A, God is made up of 3 divine persons (autonomous entities).
B. God is made up of 3 gods.
Statement B is clearly false for 1 x God does not equal 3 x God. If you are imagining 3 Gods of a Trinitarian nature then you would have 9 divine persons.
To be of one substance with another, is to be made of the same kind of stuff, but not necessarily the exact same instances of that stuff. It’s like chopping a blob of tapioca into 3 blobs which all retain the essential qualities of blobs of tapioca pudding, and yet then finding that all three blobs continue to work to one purpose as if they were still one blob. Of course if you then put the blobs all back together again you would find you still only had one blob of tapioca pudding. i.e. 1 + 1 + 1 would equal 1, if we are counting in the base of blobs.

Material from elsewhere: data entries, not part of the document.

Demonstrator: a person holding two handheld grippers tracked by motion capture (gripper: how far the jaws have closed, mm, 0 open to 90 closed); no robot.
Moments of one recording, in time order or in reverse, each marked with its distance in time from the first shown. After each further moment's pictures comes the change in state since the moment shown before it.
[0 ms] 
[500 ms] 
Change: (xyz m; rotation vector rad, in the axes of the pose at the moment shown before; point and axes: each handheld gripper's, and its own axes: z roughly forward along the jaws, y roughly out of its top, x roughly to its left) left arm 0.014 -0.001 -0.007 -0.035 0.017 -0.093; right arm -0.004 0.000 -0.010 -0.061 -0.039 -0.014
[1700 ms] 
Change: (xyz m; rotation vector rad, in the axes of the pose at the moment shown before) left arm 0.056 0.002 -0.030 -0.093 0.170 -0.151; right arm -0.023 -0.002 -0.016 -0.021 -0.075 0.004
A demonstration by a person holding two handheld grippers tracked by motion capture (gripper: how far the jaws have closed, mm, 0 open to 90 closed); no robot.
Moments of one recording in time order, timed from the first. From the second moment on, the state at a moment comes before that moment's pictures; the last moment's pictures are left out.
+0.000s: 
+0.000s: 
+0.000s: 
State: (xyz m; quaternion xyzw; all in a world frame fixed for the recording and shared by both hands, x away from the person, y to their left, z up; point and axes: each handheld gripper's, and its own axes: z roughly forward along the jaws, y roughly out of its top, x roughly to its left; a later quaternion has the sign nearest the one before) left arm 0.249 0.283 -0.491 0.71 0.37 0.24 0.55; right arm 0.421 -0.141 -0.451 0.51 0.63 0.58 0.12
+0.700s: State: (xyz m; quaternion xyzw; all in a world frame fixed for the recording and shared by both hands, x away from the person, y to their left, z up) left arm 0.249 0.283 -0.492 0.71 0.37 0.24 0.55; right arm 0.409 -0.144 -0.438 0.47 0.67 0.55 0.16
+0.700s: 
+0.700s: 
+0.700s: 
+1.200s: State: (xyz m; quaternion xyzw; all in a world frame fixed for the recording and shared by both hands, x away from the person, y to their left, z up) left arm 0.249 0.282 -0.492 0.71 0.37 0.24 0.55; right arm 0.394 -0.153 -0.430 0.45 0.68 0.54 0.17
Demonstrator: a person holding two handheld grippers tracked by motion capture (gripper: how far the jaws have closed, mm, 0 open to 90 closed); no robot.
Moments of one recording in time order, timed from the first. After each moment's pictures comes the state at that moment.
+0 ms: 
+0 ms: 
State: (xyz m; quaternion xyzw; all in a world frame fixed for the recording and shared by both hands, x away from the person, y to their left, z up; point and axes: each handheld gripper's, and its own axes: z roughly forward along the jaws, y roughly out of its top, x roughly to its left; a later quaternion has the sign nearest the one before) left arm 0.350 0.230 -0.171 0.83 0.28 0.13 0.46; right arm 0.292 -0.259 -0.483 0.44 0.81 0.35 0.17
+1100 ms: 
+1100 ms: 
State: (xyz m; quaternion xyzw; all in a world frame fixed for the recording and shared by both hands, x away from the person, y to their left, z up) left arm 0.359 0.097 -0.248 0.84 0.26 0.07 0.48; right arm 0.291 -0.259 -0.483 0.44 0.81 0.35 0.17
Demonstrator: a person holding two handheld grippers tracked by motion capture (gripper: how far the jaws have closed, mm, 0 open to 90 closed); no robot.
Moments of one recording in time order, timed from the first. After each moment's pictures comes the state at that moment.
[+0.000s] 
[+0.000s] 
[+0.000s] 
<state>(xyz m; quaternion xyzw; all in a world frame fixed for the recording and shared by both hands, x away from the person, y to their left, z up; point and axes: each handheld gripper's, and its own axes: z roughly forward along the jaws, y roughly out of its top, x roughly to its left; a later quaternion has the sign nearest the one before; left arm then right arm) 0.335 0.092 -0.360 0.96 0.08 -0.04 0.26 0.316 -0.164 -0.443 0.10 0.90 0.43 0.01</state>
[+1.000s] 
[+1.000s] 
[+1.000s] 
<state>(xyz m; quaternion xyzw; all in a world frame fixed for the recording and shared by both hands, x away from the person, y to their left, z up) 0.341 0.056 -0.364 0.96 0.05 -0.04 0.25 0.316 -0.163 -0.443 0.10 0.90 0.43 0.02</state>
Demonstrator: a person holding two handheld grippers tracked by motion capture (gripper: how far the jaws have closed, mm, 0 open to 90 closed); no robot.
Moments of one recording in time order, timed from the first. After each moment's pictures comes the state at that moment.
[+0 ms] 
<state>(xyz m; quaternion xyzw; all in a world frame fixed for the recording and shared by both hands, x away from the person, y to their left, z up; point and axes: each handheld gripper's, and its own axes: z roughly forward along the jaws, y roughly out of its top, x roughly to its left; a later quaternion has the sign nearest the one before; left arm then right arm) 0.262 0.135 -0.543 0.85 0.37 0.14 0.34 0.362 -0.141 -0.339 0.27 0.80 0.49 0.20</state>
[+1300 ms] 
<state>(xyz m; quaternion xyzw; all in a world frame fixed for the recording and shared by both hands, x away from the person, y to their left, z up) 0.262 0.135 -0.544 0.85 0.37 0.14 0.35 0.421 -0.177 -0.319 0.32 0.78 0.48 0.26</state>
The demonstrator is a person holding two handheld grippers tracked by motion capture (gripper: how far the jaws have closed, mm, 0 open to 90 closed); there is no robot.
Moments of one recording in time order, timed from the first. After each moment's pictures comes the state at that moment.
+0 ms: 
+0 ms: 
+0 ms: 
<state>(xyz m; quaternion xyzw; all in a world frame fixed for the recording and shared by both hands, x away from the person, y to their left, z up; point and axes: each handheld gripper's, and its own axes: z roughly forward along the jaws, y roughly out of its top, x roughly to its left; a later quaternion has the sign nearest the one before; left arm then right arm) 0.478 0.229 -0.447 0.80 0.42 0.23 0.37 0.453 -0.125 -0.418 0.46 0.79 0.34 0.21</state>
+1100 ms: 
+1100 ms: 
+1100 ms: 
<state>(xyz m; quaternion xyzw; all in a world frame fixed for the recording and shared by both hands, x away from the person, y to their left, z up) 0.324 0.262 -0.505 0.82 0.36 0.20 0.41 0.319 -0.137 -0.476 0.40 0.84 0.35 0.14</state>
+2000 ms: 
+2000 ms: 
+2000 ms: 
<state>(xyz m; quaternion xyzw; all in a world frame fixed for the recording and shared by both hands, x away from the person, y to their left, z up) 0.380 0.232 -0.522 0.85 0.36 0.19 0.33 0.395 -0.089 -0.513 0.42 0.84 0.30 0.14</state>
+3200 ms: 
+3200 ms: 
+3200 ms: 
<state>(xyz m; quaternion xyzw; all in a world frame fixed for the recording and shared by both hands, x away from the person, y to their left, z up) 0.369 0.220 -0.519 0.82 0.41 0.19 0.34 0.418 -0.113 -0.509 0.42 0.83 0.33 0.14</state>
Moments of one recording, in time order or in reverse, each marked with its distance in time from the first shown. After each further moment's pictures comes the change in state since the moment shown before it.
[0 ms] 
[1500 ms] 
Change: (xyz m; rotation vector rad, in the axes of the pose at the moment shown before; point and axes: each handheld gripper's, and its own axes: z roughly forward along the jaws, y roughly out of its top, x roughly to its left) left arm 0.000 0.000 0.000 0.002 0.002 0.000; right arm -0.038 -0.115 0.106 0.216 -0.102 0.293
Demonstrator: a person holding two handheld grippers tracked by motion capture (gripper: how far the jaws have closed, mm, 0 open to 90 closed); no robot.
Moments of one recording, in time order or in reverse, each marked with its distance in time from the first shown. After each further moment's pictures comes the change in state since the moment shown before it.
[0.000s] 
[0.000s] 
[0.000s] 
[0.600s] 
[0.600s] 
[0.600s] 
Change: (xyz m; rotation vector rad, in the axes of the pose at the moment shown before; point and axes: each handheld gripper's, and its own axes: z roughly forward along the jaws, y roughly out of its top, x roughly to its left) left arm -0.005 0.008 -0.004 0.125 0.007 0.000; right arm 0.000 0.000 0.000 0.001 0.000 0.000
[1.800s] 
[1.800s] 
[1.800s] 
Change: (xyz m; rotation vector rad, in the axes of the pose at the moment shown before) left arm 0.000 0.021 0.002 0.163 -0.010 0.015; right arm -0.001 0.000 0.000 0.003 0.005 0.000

To my mind the trinity is clearly distinguished by economy or role in the single overall creative purpose, each divine person taking on a different role (our divine blobs are now dressing up with roles) which can be shown to be essential to the act of creation if freewill and relationship is to be involved.
I am less clear on the ontology outside of creation for we can know little of this anyway. When the idea of trinity is extended to us it is always wrapped in creation, we cannot encounter it any other way because even our language is wrapped up in creation. The three divine persons of the trinity come with their creative roles attached to their names.
Craig argues that love being a necessary part of the divine character must imply relationship within it. (at least 2 divine persons in the Godhead beyond creation) But you could just as easily state that such love must of necessity wish (even though it does not need) to multiply its opportunities for such interactions with others and therefore create the entirely other to enable such. But to do so (in our world) needs 3 divine persons, one to support the entirely other through incarnation, one to enable the language of spiritual communication with that other, and of course the original to whom the communication or love is then made. To this end I think the economic aspect is our best handle on the trinity, allied to the fact that tapioca blobs (in place of spiritual blobs) can be coherently be shown to defy base ten maths,( if you assume base blob) and then there is no hint of dissonance or sour grapes involved. But as CS Lewis pointed out remember that the tapioca blob is a substitution for a spirit person. The incarnation in Christ is in the end a better visualisation than just a blob.